§ **PROBLEM DETAILS**
What is wanted is the full listing, word for word, without its pictures.

═══ SUPPLIED INFORMATION

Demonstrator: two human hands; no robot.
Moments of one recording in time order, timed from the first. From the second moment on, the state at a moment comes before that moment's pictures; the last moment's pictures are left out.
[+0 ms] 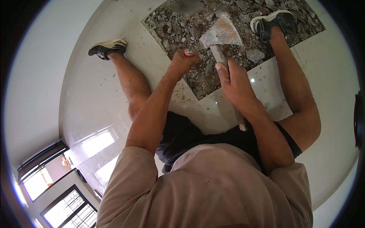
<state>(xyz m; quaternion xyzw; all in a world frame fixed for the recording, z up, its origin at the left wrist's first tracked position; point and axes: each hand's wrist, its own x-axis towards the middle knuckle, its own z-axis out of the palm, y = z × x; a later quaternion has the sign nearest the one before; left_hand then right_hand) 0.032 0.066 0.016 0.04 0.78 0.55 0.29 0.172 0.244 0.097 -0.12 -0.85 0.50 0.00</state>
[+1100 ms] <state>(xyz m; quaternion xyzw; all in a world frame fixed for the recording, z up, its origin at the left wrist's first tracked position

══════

§ **SOLUTION**
Demonstrator: two human hands; no robot.
Moments of one recording in time order, timed from the first. From the second moment on, the state at a moment comes before that moment's pictures; the last moment's pictures are left out.
[+0 ms] 
<state>(xyz m; quaternion xyzw; all in a world frame fixed for the recording, z up, its origin at the left wrist's first tracked position; point and axes: each hand's wrist, its own x-axis towards the middle knuckle, its own z-axis out of the palm, y = z × x; a later quaternion has the sign nearest the one before; left_hand then right_hand) 0.032 0.066 0.016 0.04 0.78 0.55 0.29 0.172 0.244 0.097 -0.12 -0.85 0.50 0.00</state>
[+1100 ms] <state>(xyz m; quaternion xyzw; all in a world frame fixed for the recording, z up, its origin at the left wrist's first tracked position

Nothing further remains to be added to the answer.